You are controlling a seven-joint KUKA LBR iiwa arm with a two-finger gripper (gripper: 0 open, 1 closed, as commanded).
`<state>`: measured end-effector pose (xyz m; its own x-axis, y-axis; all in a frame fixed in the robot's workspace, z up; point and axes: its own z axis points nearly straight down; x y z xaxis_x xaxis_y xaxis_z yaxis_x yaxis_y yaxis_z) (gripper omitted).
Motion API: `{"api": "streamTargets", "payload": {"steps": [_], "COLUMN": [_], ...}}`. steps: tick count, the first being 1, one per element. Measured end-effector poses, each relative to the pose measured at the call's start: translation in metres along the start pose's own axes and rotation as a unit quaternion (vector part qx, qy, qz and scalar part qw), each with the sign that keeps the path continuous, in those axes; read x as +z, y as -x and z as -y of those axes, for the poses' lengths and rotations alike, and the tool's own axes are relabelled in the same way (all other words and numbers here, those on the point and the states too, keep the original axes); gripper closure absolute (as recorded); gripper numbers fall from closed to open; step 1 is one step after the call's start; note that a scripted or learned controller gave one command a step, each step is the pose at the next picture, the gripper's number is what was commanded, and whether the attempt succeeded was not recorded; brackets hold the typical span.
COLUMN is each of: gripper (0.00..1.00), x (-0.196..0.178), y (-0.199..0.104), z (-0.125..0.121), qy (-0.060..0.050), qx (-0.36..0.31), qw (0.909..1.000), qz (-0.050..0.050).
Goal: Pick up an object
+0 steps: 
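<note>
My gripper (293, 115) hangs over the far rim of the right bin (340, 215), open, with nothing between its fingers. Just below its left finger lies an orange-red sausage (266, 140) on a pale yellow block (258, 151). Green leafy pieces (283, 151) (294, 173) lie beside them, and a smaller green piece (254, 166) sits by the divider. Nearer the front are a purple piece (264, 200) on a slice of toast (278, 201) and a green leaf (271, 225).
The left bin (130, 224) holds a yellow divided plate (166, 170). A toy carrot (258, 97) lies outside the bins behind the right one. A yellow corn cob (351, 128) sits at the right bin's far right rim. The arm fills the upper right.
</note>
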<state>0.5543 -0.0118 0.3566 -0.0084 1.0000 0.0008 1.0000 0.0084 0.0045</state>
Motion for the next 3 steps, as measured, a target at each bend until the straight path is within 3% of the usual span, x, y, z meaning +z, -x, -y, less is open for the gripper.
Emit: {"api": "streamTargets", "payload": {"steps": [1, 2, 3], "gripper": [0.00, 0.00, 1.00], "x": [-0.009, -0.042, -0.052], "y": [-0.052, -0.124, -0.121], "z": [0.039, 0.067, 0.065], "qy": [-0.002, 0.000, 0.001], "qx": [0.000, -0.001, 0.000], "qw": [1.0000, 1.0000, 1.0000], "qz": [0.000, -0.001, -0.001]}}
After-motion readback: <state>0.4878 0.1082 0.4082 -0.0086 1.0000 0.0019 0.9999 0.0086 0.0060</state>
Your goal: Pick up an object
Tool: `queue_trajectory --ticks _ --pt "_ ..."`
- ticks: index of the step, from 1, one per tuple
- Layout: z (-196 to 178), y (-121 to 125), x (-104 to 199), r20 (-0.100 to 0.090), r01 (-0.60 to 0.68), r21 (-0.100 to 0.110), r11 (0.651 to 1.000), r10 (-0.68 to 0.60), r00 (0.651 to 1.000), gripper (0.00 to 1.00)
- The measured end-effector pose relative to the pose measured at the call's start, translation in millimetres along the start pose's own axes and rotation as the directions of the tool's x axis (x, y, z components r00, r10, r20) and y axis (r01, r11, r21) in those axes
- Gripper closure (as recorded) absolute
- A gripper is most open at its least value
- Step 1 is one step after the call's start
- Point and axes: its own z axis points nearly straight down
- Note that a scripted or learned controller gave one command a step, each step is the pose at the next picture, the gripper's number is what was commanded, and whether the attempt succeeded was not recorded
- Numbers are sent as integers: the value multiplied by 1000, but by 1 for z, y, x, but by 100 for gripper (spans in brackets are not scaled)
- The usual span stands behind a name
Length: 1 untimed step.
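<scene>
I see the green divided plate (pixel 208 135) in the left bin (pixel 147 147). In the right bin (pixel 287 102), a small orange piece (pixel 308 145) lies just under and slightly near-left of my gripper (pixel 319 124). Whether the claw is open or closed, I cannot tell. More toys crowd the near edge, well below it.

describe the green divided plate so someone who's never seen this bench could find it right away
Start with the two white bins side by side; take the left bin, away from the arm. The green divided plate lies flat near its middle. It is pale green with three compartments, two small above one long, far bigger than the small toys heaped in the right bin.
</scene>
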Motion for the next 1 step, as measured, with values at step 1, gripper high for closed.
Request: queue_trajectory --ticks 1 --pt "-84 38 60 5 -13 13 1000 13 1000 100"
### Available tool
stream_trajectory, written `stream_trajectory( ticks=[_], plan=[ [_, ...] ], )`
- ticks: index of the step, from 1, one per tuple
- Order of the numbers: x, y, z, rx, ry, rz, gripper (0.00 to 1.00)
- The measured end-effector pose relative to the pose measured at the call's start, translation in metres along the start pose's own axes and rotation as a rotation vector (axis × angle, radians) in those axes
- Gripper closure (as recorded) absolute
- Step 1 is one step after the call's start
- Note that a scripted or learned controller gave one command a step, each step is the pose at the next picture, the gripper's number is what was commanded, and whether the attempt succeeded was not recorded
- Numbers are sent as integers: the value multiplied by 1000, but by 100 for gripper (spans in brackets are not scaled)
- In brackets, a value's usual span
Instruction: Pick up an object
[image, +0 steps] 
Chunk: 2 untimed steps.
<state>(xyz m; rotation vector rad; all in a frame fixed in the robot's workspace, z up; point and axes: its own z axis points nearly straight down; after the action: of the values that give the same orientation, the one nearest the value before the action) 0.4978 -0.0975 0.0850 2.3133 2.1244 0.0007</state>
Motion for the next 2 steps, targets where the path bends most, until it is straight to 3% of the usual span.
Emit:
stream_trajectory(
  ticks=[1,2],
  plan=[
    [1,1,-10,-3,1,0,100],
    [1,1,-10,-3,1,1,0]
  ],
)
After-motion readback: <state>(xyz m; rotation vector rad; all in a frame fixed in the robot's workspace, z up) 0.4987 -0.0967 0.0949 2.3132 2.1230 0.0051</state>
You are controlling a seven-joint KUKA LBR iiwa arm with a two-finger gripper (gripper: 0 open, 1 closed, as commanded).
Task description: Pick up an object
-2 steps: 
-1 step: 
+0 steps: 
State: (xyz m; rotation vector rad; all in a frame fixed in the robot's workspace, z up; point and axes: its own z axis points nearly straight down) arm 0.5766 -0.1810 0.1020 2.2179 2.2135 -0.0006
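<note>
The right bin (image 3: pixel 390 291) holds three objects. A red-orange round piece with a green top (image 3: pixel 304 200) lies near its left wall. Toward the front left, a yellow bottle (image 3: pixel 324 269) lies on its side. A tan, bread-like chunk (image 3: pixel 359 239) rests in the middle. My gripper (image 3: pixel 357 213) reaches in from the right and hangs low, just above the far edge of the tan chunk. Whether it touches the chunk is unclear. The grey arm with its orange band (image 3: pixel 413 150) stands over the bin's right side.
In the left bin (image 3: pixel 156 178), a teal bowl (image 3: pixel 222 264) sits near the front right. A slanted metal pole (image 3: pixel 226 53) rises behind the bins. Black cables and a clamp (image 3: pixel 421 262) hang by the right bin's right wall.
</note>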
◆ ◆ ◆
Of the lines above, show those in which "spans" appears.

# RESPONSE
- Numbers are sent as integers: the value multiplied by 1000, but by 1 for z, y, x, but by 100 for gripper (spans in brackets are not scaled)
- Numbers are sent as integers: the value multiplied by 1000, but by 100 for gripper (spans in brackets are not scaled)

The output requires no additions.